Benchmarks and evidence

The study conducted using the AsymmetryZero framework and the Harbor Framework provided compelling evidence for the efficacy of compact juries:

• Criterion-level agreement (Frontier vs. Compact Jury):
  • Ranges from 75.9% to 89.6% (strict common-subset agreement: 77.8% to 92.1%). This indicates a high degree of concordance between the judgments of powerful frontier models and smaller compact models at the granular criterion level.
• Internal Dissent (3-2 split rate):
  • Compact Juries: Exhibited substantially higher internal dissent, with 3-2 split rates ranging from 28.7% to 32.4%.
  • Frontier Juries: Showed significantly lower internal dissent, with 3-2 split rates ranging from 6.1% to 11.5%. This suggests that while compact juries can agree with frontier juries, they are individually less decisive or consistent among themselves.
• Resource Reduction (Compact vs. Frontier Jury):
  • Per-criterion Judging Cost: Compact juries reduced the cost to roughly 4.2% to 5.6% of frontier juries. This represents a 94.4% to 95.8% reduction in cost.
  • Latency: Compact juries reduced latency to roughly 21.7% to 27.1% of frontier juries. This represents a 72.9% to 78.3% reduction in time.

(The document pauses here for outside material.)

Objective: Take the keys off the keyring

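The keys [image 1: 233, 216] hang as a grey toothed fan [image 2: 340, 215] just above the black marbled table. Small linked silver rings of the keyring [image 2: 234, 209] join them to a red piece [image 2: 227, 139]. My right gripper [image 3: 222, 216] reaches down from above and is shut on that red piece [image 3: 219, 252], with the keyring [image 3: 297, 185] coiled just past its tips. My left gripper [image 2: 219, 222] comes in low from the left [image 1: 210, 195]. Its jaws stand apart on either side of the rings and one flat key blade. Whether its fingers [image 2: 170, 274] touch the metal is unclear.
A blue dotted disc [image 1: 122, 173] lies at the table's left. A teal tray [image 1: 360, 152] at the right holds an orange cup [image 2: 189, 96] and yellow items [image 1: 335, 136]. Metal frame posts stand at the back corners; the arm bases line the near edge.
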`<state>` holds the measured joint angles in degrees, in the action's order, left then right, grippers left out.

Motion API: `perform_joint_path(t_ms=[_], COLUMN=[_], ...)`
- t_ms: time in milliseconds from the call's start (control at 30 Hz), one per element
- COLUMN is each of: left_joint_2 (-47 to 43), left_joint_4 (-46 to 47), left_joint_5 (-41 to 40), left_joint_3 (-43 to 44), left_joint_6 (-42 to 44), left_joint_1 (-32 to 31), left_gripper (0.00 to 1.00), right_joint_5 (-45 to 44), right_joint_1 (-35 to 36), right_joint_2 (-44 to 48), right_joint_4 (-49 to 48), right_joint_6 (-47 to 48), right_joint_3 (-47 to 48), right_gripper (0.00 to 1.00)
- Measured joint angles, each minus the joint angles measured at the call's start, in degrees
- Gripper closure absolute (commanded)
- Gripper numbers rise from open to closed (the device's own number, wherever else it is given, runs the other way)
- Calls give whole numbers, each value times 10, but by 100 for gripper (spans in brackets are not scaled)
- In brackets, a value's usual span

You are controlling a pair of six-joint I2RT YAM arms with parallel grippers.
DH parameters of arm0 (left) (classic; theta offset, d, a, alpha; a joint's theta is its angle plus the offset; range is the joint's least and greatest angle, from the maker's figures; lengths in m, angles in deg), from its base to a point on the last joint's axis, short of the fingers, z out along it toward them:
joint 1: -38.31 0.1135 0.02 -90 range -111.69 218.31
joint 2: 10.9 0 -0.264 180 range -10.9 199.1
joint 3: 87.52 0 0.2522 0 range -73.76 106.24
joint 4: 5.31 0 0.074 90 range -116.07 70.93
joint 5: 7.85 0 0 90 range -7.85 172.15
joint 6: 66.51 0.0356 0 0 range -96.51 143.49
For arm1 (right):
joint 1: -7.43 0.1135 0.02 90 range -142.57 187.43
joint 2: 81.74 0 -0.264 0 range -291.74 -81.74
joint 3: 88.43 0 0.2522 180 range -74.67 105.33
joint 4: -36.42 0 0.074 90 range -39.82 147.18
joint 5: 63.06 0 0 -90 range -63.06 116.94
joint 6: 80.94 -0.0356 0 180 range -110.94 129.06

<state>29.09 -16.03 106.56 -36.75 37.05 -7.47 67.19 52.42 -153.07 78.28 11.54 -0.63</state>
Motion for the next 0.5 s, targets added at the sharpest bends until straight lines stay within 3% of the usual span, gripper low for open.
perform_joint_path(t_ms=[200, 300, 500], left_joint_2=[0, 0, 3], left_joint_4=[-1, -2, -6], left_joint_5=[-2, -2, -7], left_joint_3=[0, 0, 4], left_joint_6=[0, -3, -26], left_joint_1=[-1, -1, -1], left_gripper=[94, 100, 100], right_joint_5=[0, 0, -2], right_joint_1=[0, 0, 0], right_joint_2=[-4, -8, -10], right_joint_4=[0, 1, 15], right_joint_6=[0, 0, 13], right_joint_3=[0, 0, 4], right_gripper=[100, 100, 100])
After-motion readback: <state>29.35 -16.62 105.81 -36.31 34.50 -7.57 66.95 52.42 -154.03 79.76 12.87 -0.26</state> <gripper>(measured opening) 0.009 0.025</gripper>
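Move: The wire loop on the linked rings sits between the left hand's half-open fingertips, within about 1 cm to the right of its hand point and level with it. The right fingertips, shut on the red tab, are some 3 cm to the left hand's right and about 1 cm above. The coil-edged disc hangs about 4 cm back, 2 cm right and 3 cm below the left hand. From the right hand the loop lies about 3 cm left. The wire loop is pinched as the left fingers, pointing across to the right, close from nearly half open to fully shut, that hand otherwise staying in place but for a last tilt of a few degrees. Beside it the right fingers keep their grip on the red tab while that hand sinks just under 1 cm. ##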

These verifiable traces demonstrate that while compact juries might show more internal disagreement, their aggregated task-level outcomes often remain comparatively stable, offering a significant trade-off in cost and speed for evaluation. The frontier-class solvers used in the study included Claude Opus 4.6, GPT-5.4, Grok-4.20, and Gemini-3.1-Pro, indicating the high-performance models against which the compact juries were benchmarked.

Risks and open questions

• Maintaining Fidelity of Compact Juries: While aggregated task outcomes remain stable, the higher internal dissent in compact juries suggests a potential for subtle biases or inconsistencies that might become problematic in highly sensitive applications. Operators must carefully monitor the types of tasks where compact juries are deployed and ensure that the “stable evaluation contract” is robust enough to absorb this internal variability without compromising overall quality.
• Complexity of Contract Definition: Defining a “stable evaluation contract” for highly subjective or rapidly evolving tasks can be challenging. The initial investment in meticulously crafting these contracts, particularly for complex domain-specific knowledge, could be substantial. This requires deep collaboration between domain experts and AI engineers.
• Generalizability Across Domains: The study focused on specific tasks. It remains an open question how well the AsymmetryZero framework and the observed performance of compact juries will generalize across a wider array of domains and task complexities, especially those requiring nuanced ethical or safety considerations.
• Evolving Frontier Models: As frontier models continue to improve rapidly, the cost-benefit analysis of using compact juries might shift. Continuous re-evaluation of the optimal jury composition will be necessary.